#### Exercise instructions:
Write out the listing exactly, dropping any picture it contains.
*** Dataset content Section Begins ***
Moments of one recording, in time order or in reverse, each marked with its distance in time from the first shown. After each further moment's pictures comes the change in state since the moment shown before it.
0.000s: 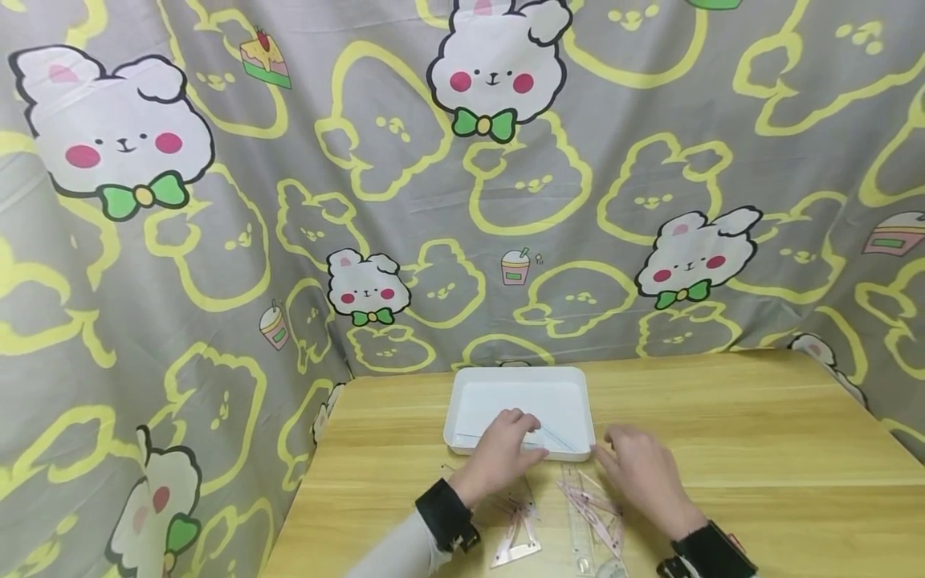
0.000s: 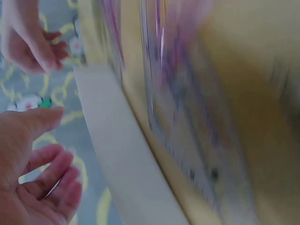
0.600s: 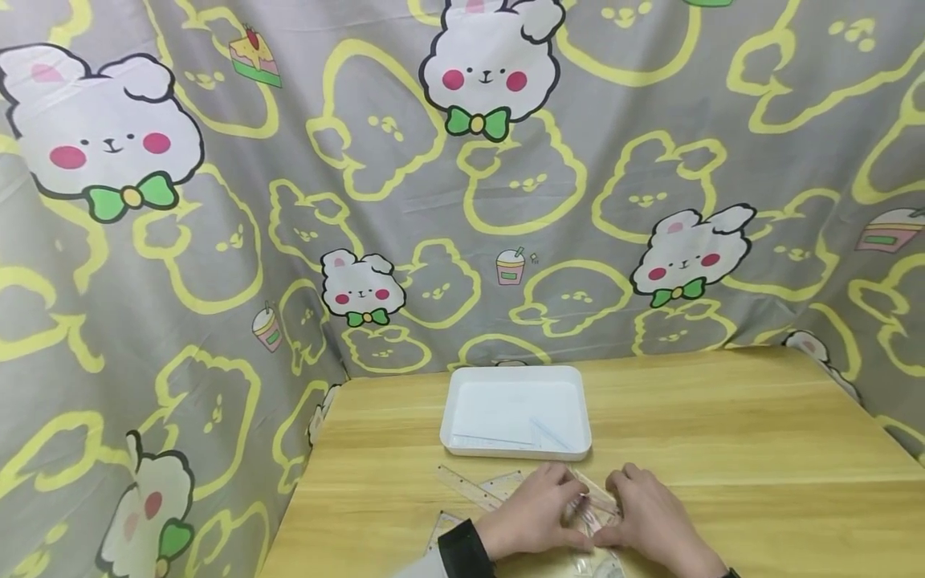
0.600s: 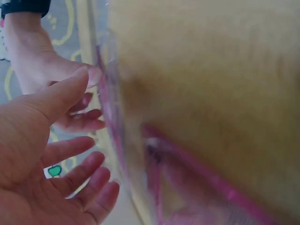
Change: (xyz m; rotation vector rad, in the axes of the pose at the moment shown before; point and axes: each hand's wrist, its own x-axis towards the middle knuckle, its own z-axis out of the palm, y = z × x) left_hand -0.027 0.066 0.022 0.100 -0.304 0.178; right_hand -0.051 0.001 0.004 0.043 -0.294 0.067
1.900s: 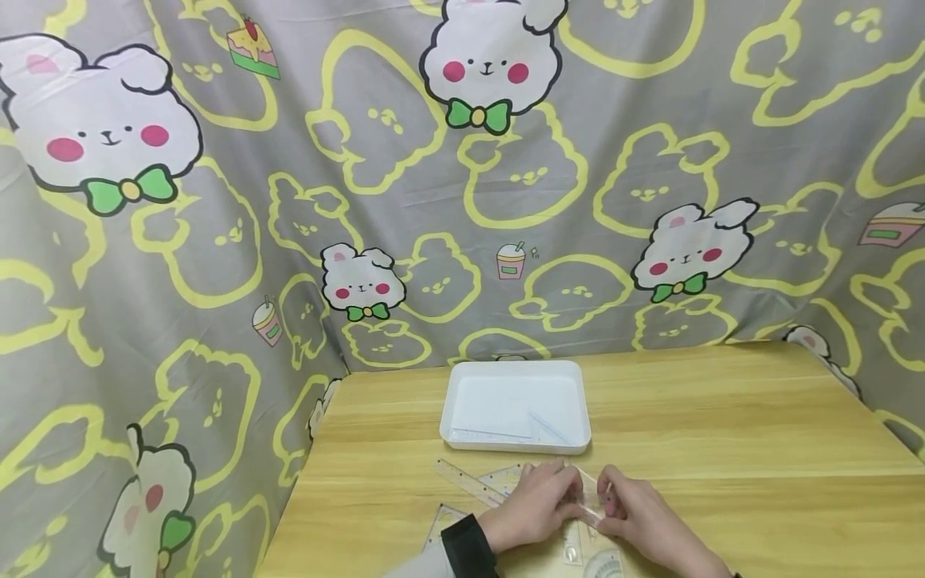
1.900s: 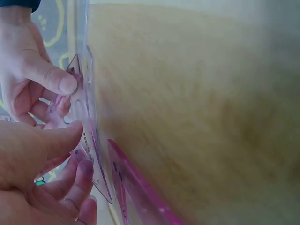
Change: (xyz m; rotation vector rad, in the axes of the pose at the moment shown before) left_hand 0.000 -0.002 0.019 -0.112 0.150 -0.056; right_hand -0.006 0.008 0.012 0.412 0.065 -0.323
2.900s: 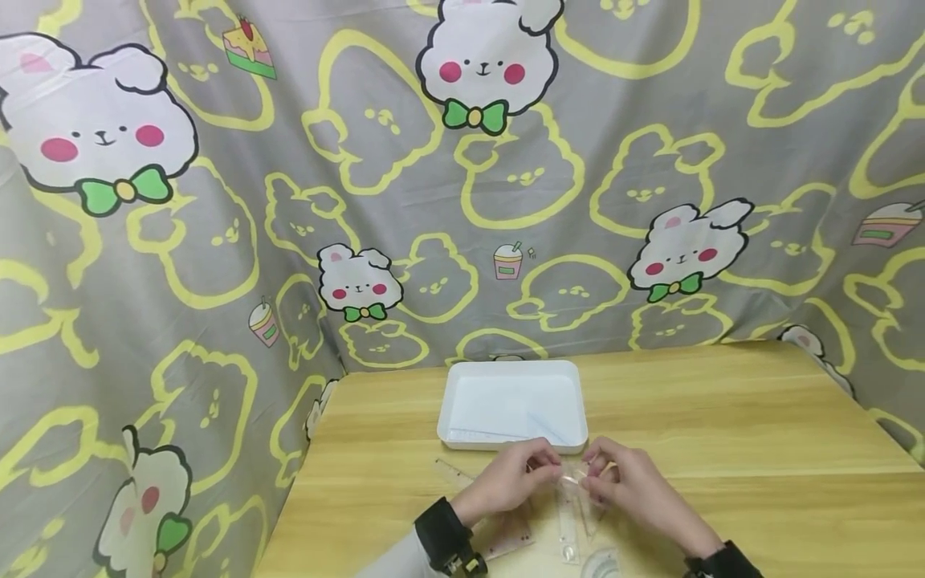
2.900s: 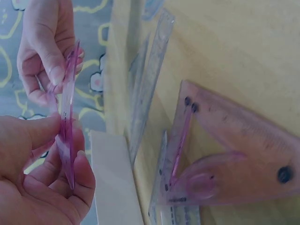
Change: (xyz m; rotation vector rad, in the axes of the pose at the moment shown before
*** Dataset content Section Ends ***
#### Answer section:
Moments of one recording, in time order or in reverse, each marked with its distance in time from the first shown. After each further moment's pictures comes the change in state since the moment shown before it.
0.000s: 
0.000s: 
0.600s: 
0.600s: 
Change: (xyz m; rotation vector rad, in the axes of the pose at the moment shown before; point and axes: each hand's wrist, its own x-axis towards the middle knuckle, its own z-axis out of the palm, y = z × x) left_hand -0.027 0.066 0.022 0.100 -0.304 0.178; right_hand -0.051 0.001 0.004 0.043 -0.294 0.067
1.900s: 
1.900s: 
Change: (xyz m; rotation vector rad, in the axes of the pose at the moment shown before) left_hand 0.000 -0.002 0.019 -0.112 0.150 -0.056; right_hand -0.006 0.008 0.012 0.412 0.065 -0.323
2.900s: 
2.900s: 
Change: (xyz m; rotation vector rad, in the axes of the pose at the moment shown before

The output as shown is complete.